Last month, we wrote that Ken Cuccinelli II’s campaign to become Virginia’s next governor needed to raise its game or face certain defeat. Has it done so? Unequivocally, no.  Cuccinelli’s strategists and consultants have doggedly followed a baffling strategy.

Even the best campaigns can lose. But an inept campaign guarantees a loss for an underdog, and Cuccinelli (R) has been the underdog since July. The attorney general’s defenders will undoubtedly refute our analysis, claiming instead that bad luck and strong headwinds have hobbled the GOP effort in Virginia. In our view, his problems went much deeper.

Simply put, Cuccinelli’s advisers never displayed an ability to win. They badly underestimated the seasoned team of his opponent, Terry McAuliffe (D), which was aided by nearly twice as much campaign cash.

[T]he real damage from “giftgate” had nothing to do with luck. It resulted from Cuccinelli’s inexplicable refusal to repay the $18,000, even after McDonnell had reimbursed Williams. This gave McAuliffe a political gift: an issue to use in a late-summer television ad barrage to undercut Cuccinelli’s previously “clean” image. When Cuccinelli’s campaign finally realized its huge, unforced error, it reversed course and Cuccinelli donated the value of the gifts to charity. But the damage was done.

Cuccinelli’s defenders also bemoan the bad timing of the federal shutdown and debt default, which soured voters on Republicans generally. It’s true that was a tough break. But by then, his campaign was already lagging in the polls.

Moreover, Cuccinelli had been angling to harness tea party enthusiasm since his first-in-the-nation legal challenge to Obamacare in 2010. He had to know — or should have known — the risks of associating himself with the bloc’s often-rigid views.
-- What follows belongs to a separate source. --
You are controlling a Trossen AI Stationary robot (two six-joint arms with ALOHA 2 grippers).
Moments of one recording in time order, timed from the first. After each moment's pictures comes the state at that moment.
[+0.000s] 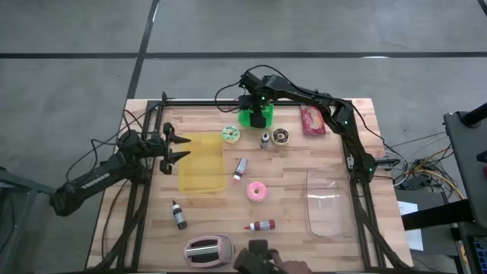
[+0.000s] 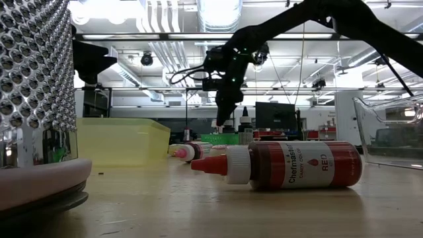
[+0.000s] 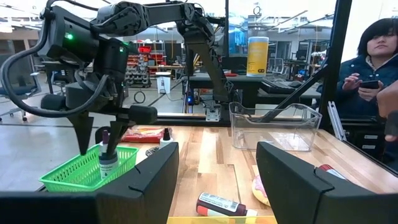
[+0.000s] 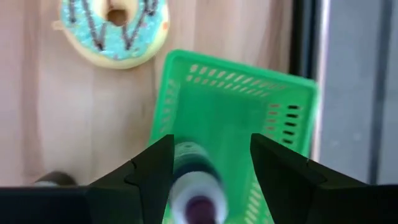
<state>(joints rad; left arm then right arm) 0.63 0.14 0.03 0.18 0.59 -0.02 -0.54 2.27 2.07 -0.98 -0.07 -0.58</state>
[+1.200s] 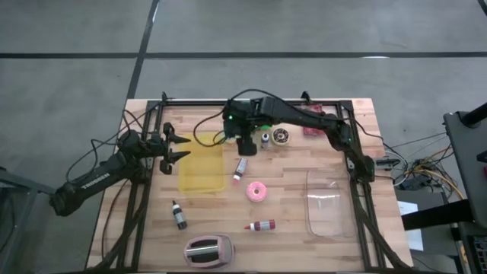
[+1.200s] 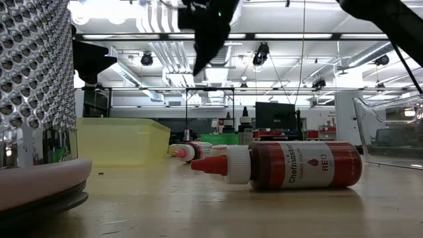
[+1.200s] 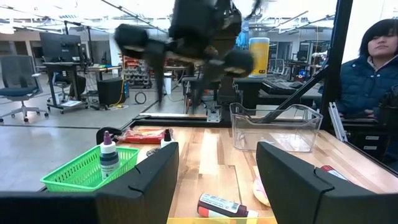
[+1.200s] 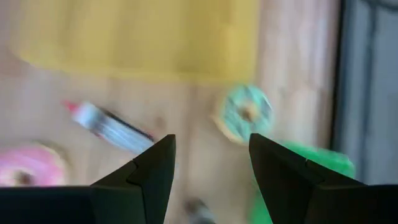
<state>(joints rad) 0.63 0.14 0.03 0.18 0.59 -0.02 -0.18 2.19 2.31 -1.19 -0.01 -0.32</state>
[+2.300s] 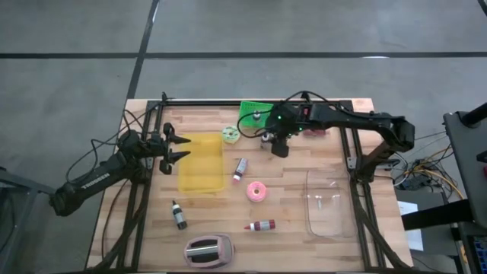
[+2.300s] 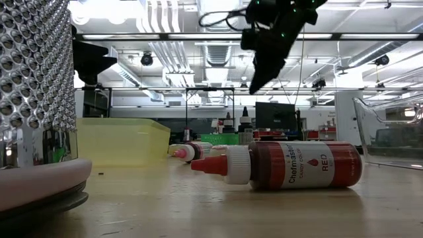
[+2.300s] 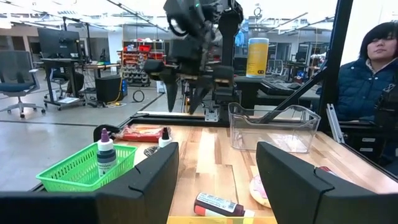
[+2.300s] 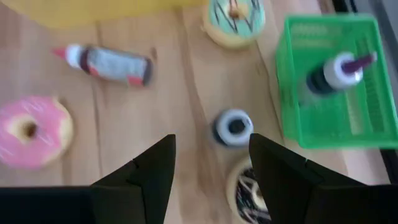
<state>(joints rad) 0.63 0.14 0.03 0.18 0.59 -0.04 -0.32 1.56 1.25 -0.69 -0.05 -0.12</state>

This month, he and shutdown leader Sen. Ted Cruz (R-Tex.), the tea party’s hero of the moment, were the featured speakers at the conservative Family Foundation’s annual gala in Richmond.
Bad luck also didn’t create a pattern of pitting gubernatorial candidate Cuccinelli against Attorney General Cuccinelli on issues such as McDonnell’s transportation plan, unpopular tolls in the Tidewater region and landowner rights in Southwest Virginia.
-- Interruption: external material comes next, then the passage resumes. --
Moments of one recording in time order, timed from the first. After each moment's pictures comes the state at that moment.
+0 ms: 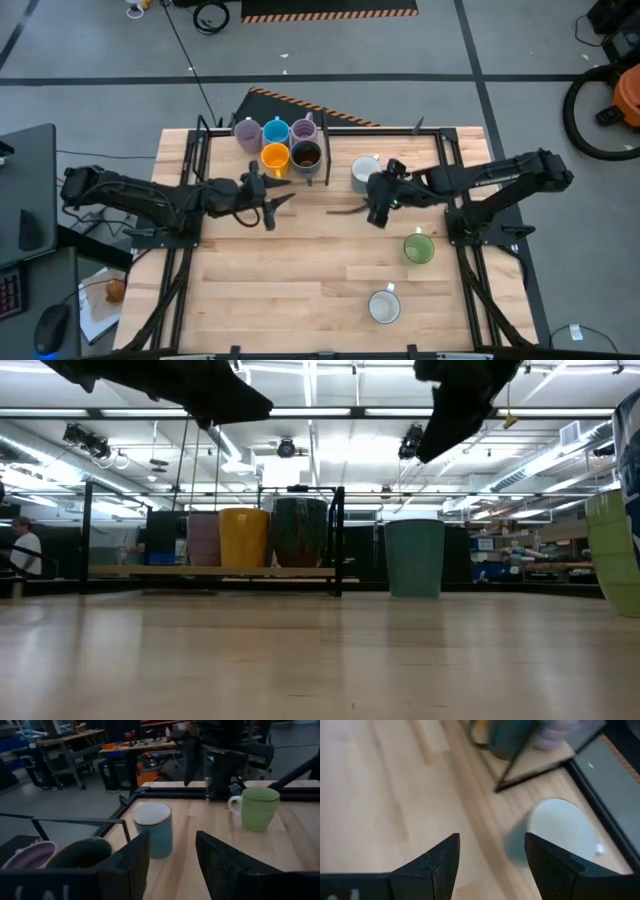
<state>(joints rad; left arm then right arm) -0.06 1.06 0.59 0.34 -0.42 0.06 0.08 1.28 1.07 -0.72 0.45 0.30</state>
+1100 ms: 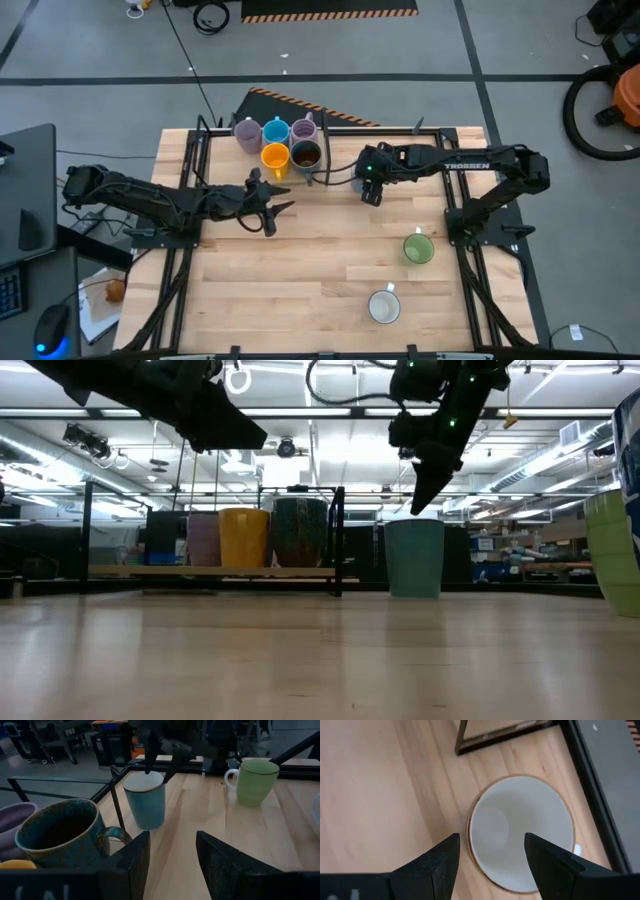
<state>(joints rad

No, Cuccinelli’s problems aren’t about luck. They’re about a candidate and a campaign team being unable to play this level.
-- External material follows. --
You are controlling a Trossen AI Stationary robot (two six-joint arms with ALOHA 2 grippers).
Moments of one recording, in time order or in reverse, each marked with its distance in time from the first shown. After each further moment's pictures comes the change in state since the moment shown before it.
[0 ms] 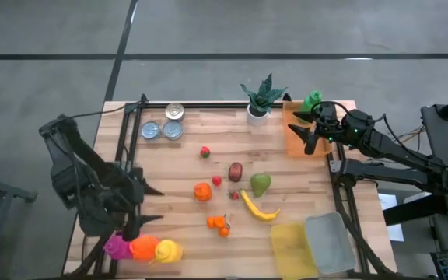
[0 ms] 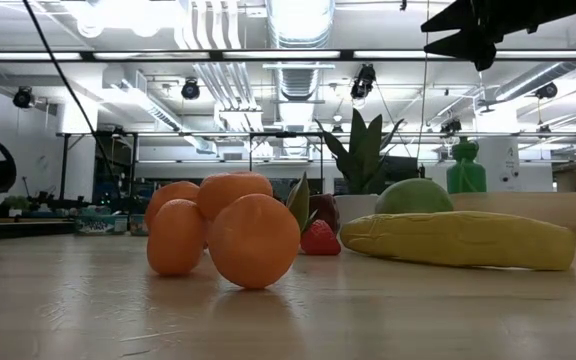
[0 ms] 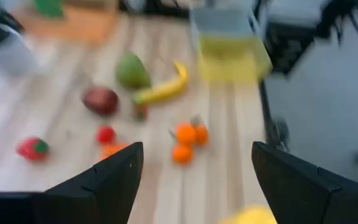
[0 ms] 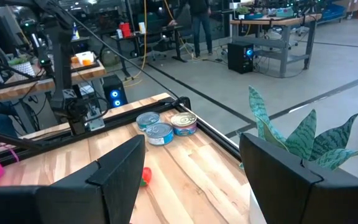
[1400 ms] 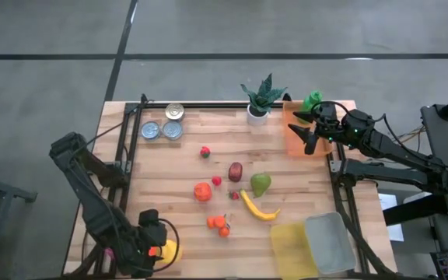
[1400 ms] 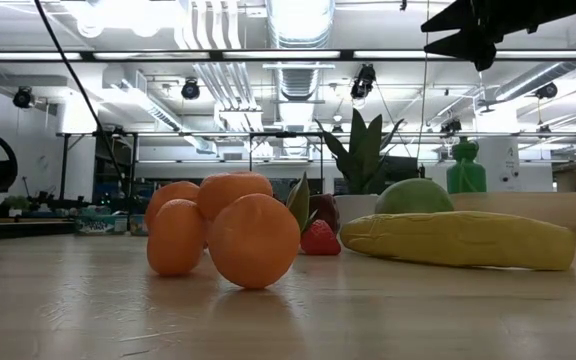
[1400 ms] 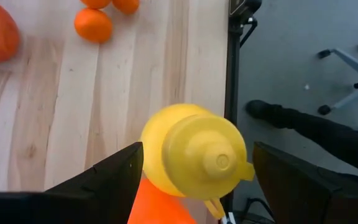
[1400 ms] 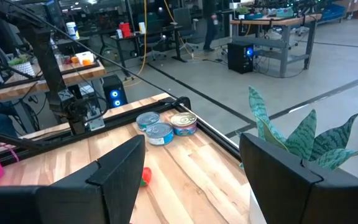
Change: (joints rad) left arm -0.024 0.291 -0.060 0.119 0.437 -0.190; right arm 0.000 0.000 0.000 0.000 0.000 0.000
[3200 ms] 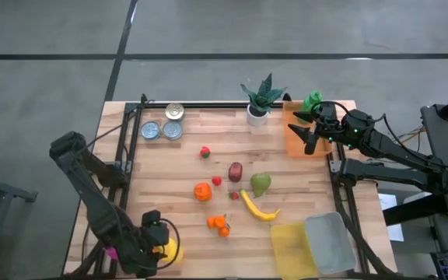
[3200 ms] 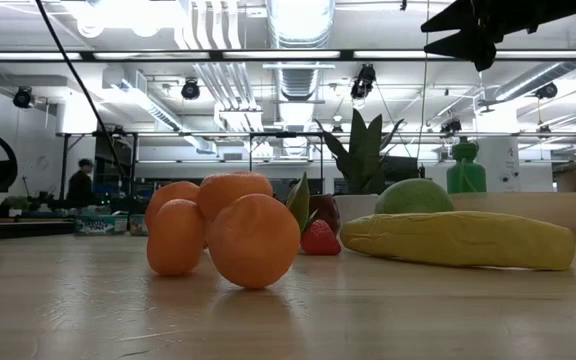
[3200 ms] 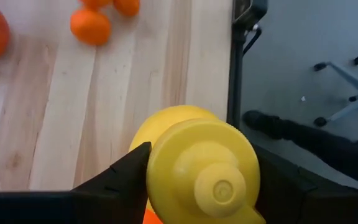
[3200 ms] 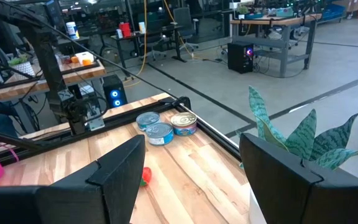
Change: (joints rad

Consider: Early on, Cuccinelli refused to resign as attorney general when he mounted his run for governor, as predecessors of both parties have done. We agree that this unique Virginia tradition is outdated. But given that several developing cases were fated to become front-page news during the election, his campaign advisers should have seized on the Virginia tradition as a blessing. They didn’t see it.

Cuccinelli, the likely easy winner in the already declared GOP gubernatorial primary, decided nonetheless to get the rules changed. He helped force a nominating convention that was stacked against rival Lt. Gov. Bill Bolling. The perceived double-cross alienated key Republicans.

As McAuliffe’s summer ad campaign methodically wrecked Cuccinelli’s image, the Republican’s consultants failed to offer what professionals call an “alternative positive narrative.”

Cuccinelli’s consultants agreed with Virginia political observer Larry Sabato, who said the GOP nominee was a sure winner once Republicans launched their anti-McAuliffe campaign. We debunked such foolishness early on. The Cuccinelli campaign long promised an October surprise. Right.

The verdict: “Unable,” aided and abetted by “unlucky,” leads to “unelectable.”

The authors of this scathing piece:  Norman Leahy, an editor of the conservative Web site BearingDrift.com and producer of the political radio show “The Score,” and Paul Goldman, a former chairman of the Democratic Party of Virginia.  Typically, these men do not agree on anything.